## What you have to do
Check each line of the data for "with" and select those that have it.

## Data provided
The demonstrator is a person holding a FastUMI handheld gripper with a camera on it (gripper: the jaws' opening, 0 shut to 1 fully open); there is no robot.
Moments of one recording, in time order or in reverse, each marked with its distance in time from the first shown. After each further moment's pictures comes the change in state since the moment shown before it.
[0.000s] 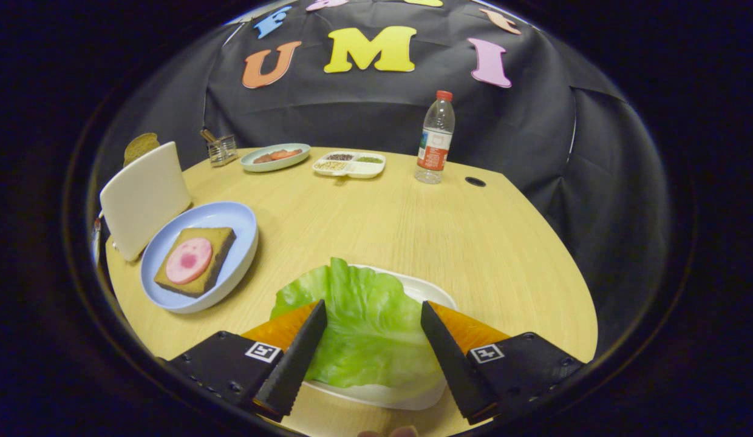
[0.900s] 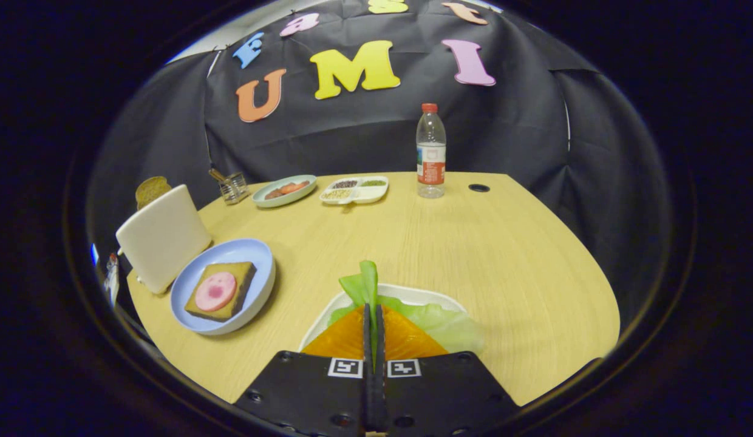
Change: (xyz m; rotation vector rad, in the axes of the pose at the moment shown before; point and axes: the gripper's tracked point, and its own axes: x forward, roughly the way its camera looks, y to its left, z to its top) arm -0.022 0.001 0.026 0.131 -0.132 0.105
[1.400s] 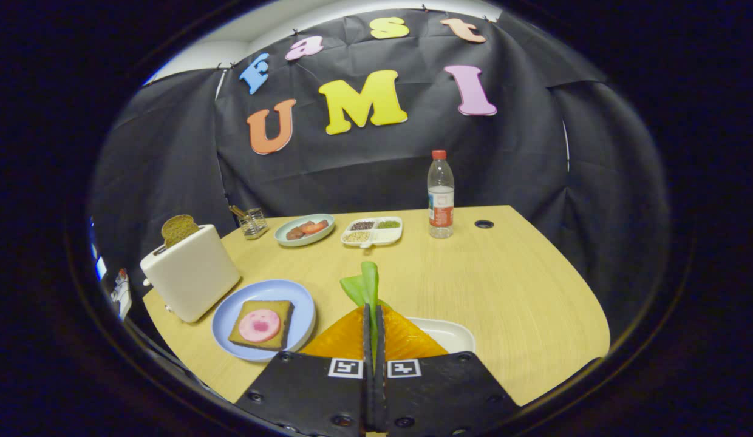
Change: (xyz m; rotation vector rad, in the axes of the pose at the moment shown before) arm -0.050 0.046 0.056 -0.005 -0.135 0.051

## Reply
The demonstrator is a person holding a FastUMI handheld gripper with a camera on it (gripper: the jaws' opening, 0 shut to 1 fully open); there is no robot.
Moments of one recording, in time order or in reverse, each marked with its distance in time from the first shown. After each further moment's pictures comes the change in state since the moment shown before it.

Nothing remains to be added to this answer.